What you are asked to do: Only lines containing "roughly" belong in the answer, each copied from the entries below.

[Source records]
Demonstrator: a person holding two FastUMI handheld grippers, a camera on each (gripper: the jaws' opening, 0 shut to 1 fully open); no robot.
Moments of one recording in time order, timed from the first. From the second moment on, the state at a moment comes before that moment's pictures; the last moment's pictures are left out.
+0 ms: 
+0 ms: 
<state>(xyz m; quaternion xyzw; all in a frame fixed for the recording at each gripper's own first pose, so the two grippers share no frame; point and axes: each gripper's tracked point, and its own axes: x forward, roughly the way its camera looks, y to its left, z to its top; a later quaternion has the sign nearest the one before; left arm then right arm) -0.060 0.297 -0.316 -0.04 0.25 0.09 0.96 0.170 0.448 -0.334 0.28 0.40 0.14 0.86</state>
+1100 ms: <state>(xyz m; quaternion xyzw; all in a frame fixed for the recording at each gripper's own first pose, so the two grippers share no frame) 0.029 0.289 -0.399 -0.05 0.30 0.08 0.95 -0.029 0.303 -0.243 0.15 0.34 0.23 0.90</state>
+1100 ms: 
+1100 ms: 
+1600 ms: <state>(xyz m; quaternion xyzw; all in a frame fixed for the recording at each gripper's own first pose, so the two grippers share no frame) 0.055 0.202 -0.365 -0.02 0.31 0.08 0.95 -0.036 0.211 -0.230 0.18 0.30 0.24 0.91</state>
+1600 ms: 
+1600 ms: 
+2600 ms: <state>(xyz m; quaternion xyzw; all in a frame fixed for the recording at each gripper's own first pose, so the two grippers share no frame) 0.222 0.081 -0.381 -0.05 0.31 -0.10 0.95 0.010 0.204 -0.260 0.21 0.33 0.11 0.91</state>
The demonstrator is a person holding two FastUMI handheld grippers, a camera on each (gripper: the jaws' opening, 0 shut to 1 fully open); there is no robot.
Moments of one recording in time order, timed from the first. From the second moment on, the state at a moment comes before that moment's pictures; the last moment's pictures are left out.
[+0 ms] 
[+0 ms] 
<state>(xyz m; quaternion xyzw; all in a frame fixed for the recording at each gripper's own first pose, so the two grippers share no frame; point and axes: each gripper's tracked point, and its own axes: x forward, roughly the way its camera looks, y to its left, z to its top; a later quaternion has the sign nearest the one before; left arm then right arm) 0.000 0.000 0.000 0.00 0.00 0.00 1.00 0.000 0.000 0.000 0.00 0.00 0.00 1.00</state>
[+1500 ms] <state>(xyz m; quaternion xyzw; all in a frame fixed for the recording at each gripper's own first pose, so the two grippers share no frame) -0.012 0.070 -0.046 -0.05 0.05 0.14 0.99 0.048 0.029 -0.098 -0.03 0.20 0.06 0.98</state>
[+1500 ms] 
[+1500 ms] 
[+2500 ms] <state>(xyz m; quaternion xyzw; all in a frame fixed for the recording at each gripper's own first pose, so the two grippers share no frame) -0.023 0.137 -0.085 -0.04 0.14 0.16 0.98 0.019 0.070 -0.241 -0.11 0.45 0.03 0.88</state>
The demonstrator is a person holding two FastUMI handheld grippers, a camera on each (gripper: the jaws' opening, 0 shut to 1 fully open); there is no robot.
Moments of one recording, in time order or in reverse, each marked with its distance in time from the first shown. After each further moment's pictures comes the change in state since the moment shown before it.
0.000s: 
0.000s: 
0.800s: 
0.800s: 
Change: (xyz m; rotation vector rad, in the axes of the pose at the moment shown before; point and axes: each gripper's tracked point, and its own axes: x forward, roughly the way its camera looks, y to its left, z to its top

Reply:
<state>(xyz m; quaternion xyzw; all in a frame fixed for the recording at each gripper's own first pose, so the two grippers share no frame; point and axes: each gripper's tracked point, and its own axes: x forward, roughly the way its camera looks, y to its left, z to its top; a later quaternion has the sign nearest the one before; left arm then right arm) -0.060 0.297 -0.316 -0.04 0.25 0.09 0.96 0.170 0.448 -0.334 0.28 0.40 0.14 0.86</state>
<state>(xyz m; quaternion xyzw; all in a frame fixed for the recording at each gripper's own first pose, so the two grippers share no frame; point and axes: each gripper's tracked point, and its own axes: x forward, roughly the way its camera looks, y to its left, z to its top; a later quaternion has the sign nearest the one before; left arm then right arm) 0.000 0.000 0.000 0.00 0.00 0.00 1.00 0.000 0.000 0.000 0.00 0.00 0.00 1.00</state>
Change: (xyz m; rotation vector rad, in the axes of the pose at the moment shown before; point and axes: each gripper's tracked point, and its own axes: x forward, roughly the way its camera looks, y to its left, z to its top

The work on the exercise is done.